The smith breaks the metal into small pieces which he places in a small vessel, which goes back into the fire. While the metal melts, the smith prepares a mold, greasing it with oil from sheep. He extracts the vessel of molten metal from the fire using the long tongs he made, and pours it into the mold. In a few minutes, he carefully levers the metal strip from the mold, and eases it in stages into a vessel of water to harden.
From here the metal strip will be heated in a regular fire and pounded, heated and pounded, until it is ready to work into, say, a bracelet. Some of the bracelets they show us are intricate, with small patterns of different metal. We buy one that is of copper and aluminum.

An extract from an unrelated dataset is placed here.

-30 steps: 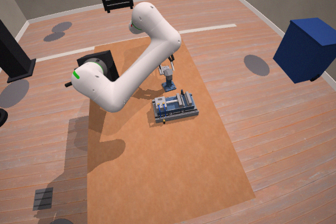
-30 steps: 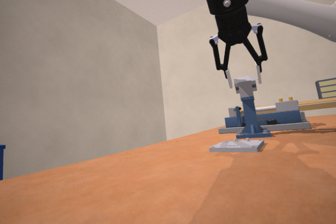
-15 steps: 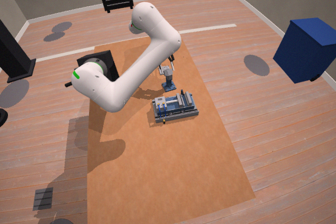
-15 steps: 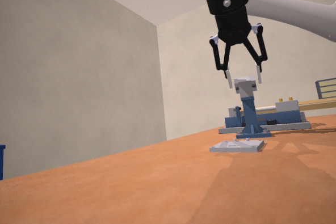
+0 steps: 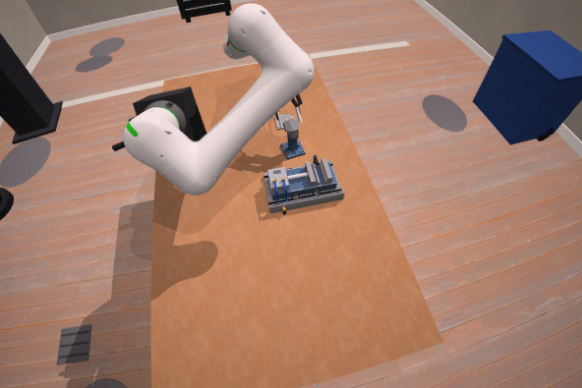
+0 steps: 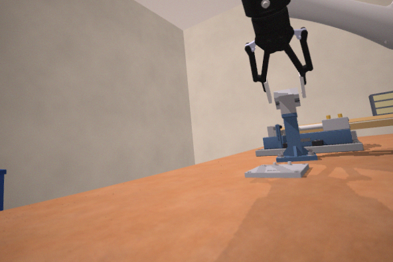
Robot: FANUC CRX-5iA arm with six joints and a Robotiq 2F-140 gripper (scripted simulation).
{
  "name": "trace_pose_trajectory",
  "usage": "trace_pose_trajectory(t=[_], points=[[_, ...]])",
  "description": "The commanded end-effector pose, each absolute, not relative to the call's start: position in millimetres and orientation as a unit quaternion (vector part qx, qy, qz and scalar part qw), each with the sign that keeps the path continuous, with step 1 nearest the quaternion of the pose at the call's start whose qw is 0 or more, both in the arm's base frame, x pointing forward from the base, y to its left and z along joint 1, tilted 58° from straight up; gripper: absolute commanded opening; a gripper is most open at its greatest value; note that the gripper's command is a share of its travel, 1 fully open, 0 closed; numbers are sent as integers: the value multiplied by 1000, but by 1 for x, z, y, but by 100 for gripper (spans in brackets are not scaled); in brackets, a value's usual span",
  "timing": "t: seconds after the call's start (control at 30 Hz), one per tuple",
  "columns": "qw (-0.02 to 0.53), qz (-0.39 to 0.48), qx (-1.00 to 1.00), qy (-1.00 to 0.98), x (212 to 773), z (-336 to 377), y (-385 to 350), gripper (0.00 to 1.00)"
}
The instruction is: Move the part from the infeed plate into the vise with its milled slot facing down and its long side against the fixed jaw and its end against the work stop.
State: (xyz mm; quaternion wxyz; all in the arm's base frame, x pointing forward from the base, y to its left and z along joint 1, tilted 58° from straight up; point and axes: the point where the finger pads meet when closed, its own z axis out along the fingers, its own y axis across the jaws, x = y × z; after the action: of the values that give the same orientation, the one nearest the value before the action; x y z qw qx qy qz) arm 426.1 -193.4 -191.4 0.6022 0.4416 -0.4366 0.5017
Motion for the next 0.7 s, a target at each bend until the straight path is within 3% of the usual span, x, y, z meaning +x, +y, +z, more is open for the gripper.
trace_pose_trajectory(t=[0.0,0.67], points=[[602,502,442,-437,426,-191,-193,51],[602,502,442,-437,426,-193,-195,51]])
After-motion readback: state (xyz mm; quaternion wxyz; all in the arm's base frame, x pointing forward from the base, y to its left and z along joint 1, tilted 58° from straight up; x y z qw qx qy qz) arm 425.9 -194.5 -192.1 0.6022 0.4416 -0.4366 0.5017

These people also move with the weather and their customer base. There are 5 or so families of smiths, some 100 in all. They trade their wares for honey, maize, meat, and other necessities.
We pause for tea and coffee, and today there are also goodies – banana bread, marble cake, and cheese breads.
Next we visit a Datoga family. These people are pastoral, raising goats and sheep and even farming. They do not move. The family we visit consists of a father, his five wives, and his mother-in-law. The latter has a separate house, a big one!
There are two small children and one infant, although their may be other children about their duties or in school. The women are dressed in fringed and beaded outfits, with metal and bead jewelry around their necks and up their forearms. We are invited into the main house, which has a roomy sitting room, and a second smaller room that is both bedroom and kitchen. One of the younger women demonstrates grinding corn between two grinding stones, while the older women pass the baby around, nuzzling and kissing it. Lots of affection.
As I move outside, papa arrives. He is a tall man, draped in cloths, the upper one decorated with small bangles. He greets his two small children affectionately, bending down to talk to them and to kiss them on both cheeks.
There is a photo op with the entire family, and then we are into the safari vehicles and away. We drop Gwarda off with the leftover goodies, and ride the dirt roads back to Karatu Simba. There we have a late lunch. Avocado salad with vinaigrette and vegetable lasagna with eggplant are hits.
This afternoon there is a trip to a hospital and clinic. I elect to nap instead, and catch up on pictures and blog posts. They are ready … if I ever have enough signal to post.